━━ Exercise input

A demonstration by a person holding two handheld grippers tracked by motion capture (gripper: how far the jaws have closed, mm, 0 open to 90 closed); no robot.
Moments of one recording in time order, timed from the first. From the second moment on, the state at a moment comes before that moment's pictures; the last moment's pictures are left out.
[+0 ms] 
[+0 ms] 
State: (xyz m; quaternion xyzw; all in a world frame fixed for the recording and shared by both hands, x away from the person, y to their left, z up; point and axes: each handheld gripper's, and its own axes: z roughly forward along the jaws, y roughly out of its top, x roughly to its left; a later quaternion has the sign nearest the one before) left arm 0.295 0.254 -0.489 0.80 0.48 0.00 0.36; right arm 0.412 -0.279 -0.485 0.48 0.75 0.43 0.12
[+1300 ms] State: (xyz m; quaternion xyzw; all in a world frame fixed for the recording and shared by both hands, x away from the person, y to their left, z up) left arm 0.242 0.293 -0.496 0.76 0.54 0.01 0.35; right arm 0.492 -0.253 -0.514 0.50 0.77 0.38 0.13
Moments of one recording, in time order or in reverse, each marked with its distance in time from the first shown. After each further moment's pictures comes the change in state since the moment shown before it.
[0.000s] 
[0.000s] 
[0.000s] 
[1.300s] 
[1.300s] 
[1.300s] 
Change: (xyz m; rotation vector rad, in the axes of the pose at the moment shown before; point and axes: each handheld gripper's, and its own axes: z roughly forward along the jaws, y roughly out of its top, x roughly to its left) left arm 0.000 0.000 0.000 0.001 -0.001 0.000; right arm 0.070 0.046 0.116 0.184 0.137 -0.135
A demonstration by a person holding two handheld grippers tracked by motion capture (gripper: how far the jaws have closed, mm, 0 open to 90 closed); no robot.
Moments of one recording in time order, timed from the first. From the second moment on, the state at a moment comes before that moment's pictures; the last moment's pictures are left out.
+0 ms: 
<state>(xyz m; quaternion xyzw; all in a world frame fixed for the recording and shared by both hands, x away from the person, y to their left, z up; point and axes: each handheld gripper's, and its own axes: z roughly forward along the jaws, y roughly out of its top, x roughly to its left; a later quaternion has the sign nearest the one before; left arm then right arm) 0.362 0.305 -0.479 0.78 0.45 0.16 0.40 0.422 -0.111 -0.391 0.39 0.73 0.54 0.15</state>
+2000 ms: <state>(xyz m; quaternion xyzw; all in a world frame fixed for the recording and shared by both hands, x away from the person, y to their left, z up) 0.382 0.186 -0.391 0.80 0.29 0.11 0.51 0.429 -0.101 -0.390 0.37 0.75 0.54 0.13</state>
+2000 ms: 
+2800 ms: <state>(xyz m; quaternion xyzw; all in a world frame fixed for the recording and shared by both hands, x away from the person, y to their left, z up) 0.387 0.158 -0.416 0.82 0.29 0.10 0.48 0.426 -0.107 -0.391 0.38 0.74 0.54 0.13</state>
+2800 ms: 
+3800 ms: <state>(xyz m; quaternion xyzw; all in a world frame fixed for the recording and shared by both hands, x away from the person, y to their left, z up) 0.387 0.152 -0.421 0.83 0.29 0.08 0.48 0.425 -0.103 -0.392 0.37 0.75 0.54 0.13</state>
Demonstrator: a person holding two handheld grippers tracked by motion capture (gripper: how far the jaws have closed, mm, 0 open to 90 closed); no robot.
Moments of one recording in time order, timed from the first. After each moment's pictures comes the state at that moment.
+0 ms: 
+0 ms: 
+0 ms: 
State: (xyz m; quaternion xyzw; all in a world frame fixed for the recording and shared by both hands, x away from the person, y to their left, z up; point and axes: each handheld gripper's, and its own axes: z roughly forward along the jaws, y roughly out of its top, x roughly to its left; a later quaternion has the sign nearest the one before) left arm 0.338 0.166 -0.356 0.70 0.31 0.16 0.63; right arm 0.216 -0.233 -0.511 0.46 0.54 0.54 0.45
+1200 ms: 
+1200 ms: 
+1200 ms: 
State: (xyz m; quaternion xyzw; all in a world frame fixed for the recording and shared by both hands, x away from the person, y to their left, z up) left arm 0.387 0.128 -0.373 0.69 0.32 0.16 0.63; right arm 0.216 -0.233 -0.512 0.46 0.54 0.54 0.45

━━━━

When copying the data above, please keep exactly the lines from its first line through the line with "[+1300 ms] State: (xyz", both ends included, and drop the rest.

● Task output:
A demonstration by a person holding two handheld grippers tracked by motion capture (gripper: how far the jaws have closed, mm, 0 open to 90 closed); no robot.
Moments of one recording in time order, timed from the first. From the second moment on, the state at a moment comes before that moment's pictures; the last moment's pictures are left out.
[+0 ms] 
[+0 ms] 
State: (xyz m; quaternion xyzw; all in a world frame fixed for the recording and shared by both hands, x away from the person, y to their left, z up; point and axes: each handheld gripper's, and its own axes: z roughly forward along the jaws, y roughly out of its top, x roughly to its left; a later quaternion has the sign nearest the one before) left arm 0.295 0.254 -0.489 0.80 0.48 0.00 0.36; right arm 0.412 -0.279 -0.485 0.48 0.75 0.43 0.12
[+1300 ms] State: (xyz m; quaternion xyzw; all in a world frame fixed for the recording and shared by both hands, x away from the person, y to their left, z up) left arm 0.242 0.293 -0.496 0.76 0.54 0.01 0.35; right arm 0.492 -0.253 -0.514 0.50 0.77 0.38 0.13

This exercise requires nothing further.